**Exercise prompt:** In the entries that follow, find each line with the word "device" and copy it.

**Records supplied:**
::::::::

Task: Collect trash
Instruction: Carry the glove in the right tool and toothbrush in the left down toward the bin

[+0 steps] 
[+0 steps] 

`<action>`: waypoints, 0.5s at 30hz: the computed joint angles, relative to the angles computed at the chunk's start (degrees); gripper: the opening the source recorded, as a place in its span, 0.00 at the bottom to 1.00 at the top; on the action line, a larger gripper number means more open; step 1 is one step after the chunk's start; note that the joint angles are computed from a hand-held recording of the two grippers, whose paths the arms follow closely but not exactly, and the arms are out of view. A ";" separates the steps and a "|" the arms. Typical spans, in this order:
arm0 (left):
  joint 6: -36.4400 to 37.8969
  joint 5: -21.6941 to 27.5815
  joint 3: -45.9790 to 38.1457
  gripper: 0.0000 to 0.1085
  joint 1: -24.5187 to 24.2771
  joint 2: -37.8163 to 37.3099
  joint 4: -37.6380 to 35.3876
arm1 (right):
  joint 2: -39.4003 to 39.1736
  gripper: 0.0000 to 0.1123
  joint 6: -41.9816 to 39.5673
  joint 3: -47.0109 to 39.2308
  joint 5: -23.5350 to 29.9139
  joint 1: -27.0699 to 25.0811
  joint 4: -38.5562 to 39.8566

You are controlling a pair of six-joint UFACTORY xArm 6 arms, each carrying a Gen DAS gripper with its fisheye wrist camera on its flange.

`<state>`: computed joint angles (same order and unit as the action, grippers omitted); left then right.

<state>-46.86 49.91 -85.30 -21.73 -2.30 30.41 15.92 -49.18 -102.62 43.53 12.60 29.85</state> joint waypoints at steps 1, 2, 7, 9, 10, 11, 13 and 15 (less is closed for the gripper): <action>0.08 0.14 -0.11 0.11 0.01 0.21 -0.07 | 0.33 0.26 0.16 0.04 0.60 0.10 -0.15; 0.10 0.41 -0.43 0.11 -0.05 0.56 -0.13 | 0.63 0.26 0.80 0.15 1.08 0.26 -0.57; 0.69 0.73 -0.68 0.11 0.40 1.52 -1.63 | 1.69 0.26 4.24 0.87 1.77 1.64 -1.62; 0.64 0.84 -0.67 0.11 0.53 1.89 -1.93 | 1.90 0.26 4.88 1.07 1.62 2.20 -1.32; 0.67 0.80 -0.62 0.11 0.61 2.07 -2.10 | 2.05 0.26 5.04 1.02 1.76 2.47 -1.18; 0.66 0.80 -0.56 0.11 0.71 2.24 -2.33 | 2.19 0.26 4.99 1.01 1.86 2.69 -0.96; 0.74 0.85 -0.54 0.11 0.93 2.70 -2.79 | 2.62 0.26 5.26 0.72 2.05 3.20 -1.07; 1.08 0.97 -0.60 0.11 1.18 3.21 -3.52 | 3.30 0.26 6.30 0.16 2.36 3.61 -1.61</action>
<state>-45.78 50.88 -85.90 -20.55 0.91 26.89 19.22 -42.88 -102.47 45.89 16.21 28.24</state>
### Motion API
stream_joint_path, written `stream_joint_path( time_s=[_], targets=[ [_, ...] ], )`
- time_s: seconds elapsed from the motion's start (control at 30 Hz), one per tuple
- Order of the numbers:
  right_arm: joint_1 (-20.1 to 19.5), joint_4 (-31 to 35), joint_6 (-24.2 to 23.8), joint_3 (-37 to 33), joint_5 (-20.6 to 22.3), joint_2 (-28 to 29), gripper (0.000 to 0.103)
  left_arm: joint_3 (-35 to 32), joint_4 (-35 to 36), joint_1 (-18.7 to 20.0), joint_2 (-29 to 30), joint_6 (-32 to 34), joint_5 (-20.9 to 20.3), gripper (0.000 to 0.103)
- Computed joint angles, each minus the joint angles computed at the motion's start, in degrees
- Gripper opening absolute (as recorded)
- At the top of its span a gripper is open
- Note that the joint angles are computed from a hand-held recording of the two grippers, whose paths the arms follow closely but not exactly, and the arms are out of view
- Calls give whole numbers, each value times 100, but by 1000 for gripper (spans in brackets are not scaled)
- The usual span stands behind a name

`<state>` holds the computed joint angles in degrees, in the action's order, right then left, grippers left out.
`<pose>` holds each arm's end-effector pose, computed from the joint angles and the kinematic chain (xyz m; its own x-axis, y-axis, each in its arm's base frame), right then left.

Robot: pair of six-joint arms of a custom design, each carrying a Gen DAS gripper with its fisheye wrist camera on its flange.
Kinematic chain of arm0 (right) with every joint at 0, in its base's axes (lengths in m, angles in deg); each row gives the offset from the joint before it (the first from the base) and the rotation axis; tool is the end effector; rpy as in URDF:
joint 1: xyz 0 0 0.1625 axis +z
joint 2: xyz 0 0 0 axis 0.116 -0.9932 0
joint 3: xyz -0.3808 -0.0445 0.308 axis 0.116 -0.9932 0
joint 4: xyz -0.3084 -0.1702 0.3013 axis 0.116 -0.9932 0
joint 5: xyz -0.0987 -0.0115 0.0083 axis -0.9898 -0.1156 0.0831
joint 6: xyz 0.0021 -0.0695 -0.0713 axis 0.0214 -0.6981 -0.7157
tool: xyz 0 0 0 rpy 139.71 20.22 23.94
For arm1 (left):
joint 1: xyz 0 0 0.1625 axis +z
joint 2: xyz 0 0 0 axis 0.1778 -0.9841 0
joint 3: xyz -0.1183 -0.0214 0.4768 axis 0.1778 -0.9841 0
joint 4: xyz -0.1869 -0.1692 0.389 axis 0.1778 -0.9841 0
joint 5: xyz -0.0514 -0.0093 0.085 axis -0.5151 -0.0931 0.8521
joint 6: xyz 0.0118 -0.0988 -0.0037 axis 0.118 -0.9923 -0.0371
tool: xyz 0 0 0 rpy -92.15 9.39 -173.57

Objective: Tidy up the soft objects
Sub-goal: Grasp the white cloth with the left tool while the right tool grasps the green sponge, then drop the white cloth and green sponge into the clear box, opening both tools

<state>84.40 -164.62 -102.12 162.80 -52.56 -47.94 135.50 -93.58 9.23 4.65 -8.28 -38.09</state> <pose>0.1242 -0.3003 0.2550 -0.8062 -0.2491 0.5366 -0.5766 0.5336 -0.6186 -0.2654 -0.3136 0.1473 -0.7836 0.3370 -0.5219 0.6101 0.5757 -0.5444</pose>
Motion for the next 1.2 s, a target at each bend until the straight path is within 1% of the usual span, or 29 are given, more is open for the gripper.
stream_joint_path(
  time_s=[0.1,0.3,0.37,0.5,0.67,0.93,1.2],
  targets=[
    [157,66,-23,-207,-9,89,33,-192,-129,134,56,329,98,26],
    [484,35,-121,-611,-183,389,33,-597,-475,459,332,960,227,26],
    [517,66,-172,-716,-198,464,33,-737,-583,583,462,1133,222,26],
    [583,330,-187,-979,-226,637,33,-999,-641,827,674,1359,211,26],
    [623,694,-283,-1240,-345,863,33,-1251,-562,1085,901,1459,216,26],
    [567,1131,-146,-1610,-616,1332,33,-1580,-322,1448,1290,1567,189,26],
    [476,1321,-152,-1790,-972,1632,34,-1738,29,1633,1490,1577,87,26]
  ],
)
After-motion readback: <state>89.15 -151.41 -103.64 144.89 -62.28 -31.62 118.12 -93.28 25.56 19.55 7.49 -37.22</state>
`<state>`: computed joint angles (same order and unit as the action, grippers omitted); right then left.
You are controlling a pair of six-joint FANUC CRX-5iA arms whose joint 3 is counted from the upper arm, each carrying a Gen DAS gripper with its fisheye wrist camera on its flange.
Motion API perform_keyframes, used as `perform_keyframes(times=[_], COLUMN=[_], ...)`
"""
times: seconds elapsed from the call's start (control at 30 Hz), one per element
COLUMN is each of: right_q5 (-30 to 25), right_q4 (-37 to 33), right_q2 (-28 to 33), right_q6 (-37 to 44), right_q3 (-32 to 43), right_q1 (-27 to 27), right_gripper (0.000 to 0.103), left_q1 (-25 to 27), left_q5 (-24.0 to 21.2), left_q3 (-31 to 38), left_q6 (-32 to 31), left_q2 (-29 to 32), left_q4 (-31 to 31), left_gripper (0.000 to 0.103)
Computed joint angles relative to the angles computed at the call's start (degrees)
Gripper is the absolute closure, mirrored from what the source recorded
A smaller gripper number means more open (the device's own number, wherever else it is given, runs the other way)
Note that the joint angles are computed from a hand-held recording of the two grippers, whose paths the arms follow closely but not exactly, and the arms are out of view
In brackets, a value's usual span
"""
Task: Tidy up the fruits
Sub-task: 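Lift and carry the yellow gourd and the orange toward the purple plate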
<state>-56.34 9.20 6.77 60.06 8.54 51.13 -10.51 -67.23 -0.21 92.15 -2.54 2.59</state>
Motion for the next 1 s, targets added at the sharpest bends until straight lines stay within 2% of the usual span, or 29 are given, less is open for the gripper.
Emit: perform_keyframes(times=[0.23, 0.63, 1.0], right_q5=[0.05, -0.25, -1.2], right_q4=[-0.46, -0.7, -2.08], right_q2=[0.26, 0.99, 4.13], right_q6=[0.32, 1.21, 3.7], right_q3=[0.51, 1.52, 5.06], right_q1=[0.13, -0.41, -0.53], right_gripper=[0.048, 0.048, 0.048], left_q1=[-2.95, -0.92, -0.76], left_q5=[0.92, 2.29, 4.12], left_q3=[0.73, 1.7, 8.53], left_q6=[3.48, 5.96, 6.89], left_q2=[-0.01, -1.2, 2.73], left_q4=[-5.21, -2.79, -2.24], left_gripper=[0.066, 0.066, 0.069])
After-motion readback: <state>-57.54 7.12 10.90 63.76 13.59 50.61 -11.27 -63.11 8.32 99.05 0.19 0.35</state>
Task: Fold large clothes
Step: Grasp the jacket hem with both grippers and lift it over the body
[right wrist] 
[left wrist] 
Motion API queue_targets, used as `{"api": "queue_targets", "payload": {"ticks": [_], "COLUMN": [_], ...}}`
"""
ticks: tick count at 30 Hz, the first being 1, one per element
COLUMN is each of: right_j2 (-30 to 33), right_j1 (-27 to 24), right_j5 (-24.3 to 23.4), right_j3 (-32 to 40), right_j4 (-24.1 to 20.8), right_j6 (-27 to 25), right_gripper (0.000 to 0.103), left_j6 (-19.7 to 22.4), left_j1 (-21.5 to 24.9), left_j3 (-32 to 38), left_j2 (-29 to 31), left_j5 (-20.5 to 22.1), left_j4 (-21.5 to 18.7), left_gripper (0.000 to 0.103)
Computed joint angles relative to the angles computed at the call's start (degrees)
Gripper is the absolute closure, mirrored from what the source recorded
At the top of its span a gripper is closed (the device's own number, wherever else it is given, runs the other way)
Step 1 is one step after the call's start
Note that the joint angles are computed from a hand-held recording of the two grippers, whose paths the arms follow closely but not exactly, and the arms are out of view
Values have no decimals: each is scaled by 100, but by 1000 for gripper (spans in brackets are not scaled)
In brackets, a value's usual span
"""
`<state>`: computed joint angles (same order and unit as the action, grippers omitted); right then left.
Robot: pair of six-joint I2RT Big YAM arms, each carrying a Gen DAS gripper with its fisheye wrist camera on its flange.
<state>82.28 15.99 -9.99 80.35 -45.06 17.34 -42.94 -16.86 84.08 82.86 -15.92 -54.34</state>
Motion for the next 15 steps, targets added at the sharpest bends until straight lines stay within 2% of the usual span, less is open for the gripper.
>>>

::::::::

**Output for this task:**
A smaller gripper number means more open (the device's own number, wherever else it is given, runs the other way)
At the top of its span a gripper is closed (the device's own number, wherever else it is given, runs the other way)

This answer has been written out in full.